───── Recorded data
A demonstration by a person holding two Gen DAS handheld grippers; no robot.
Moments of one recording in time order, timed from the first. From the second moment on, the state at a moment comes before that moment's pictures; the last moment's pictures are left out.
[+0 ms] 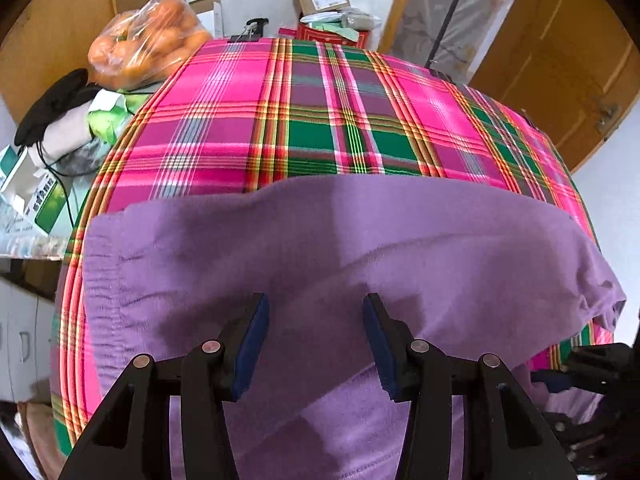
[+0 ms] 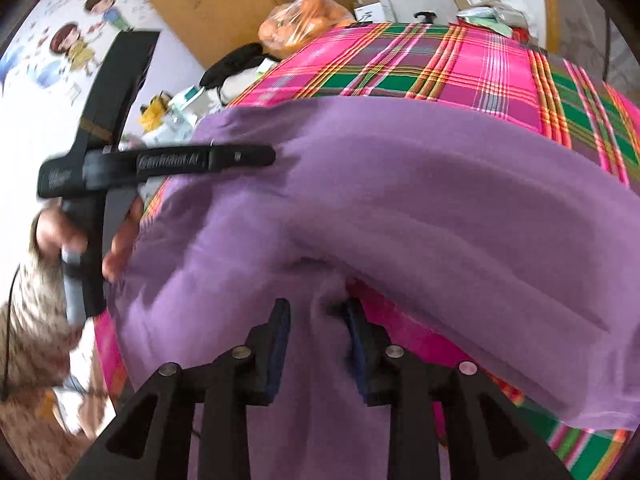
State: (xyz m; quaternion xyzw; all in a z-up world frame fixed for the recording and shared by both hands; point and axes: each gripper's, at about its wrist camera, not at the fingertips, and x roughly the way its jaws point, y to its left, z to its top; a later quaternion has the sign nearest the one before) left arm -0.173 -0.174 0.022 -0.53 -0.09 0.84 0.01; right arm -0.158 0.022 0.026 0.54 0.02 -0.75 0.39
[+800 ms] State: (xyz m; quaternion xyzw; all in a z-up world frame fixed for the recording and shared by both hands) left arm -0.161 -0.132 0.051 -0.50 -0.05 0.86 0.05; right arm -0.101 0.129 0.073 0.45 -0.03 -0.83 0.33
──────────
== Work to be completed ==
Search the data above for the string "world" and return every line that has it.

== Solved exercise ==
State: (xyz m; quaternion xyzw; all in a z-up world frame fixed for the recording and shared by both hands; point and axes: each gripper's, at about its wrist camera, not at the fingertips, and x roughly the way its jaws point, y to its left, z to its top; a later quaternion has the sign nearest the one before) left arm -0.173 -0.174 0.022 -0.53 -0.09 0.84 0.01; right arm -0.158 0.022 0.026 0.54 0.02 -0.75 0.39
[+800 ms] State: (xyz m; quaternion xyzw; all in a z-up world frame fixed for the recording and shared by both hands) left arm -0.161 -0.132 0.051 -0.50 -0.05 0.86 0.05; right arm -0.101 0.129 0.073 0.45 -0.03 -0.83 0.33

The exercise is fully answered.